----- INFORMATION SHOWN
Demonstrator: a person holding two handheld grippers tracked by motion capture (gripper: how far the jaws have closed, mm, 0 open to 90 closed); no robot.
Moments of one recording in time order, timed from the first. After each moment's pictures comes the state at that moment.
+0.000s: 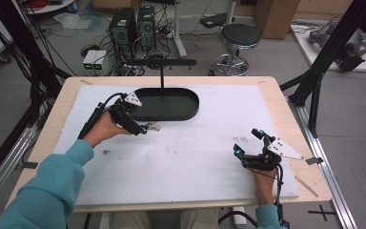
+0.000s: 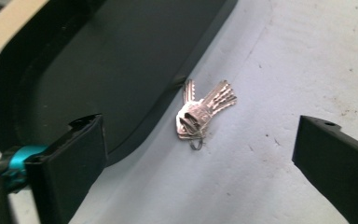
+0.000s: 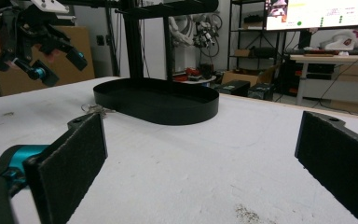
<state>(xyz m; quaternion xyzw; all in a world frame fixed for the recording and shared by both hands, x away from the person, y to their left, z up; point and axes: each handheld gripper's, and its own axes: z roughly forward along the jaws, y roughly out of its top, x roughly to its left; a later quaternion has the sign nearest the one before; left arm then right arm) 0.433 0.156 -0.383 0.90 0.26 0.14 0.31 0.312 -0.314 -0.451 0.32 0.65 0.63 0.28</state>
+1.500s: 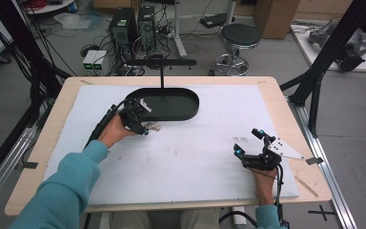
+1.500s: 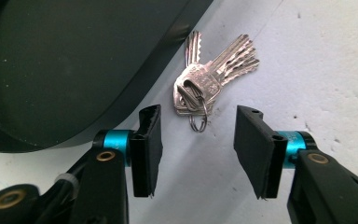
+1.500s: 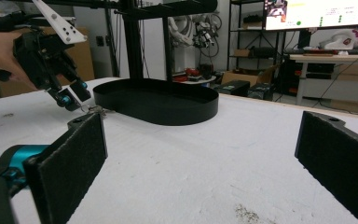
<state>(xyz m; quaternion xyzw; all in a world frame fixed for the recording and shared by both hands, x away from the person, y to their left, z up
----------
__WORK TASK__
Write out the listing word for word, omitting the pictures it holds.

__EXERCISE OUTPUT__
Demonstrator: a person holding two handheld grippers tracked by motion capture (gripper: how far the jaws have closed, mm, 0 open to 90 closed); no robot.
Moments of one recording in time order, timed from the first. After each moment's pictures comes the state at that moment.
+0.000s: 
+0.000s: 
+0.000s: 
<state>(xyz m; quaternion xyzw; all in a world frame fixed for the recording and shared by both hands, x away from the person, y to their left, z up; point and axes: each handheld gripper's, and its own axes: z roughly forward along the jaws, y roughly out of its top, x roughly to its left; a later quaternion has the sign nearest the one before; left arm then right arm) 0.433 0.156 -0.383 0.90 0.26 0.14 0.31 0.312 -0.314 -0.451 0.32 0.65 0.63 0.28</state>
+1.500s: 
+1.500s: 
+1.500s: 
<state>(xyz m; quaternion xyzw; all in a world frame fixed for the recording and shared by both hands, x away from the person, y to their left, z up

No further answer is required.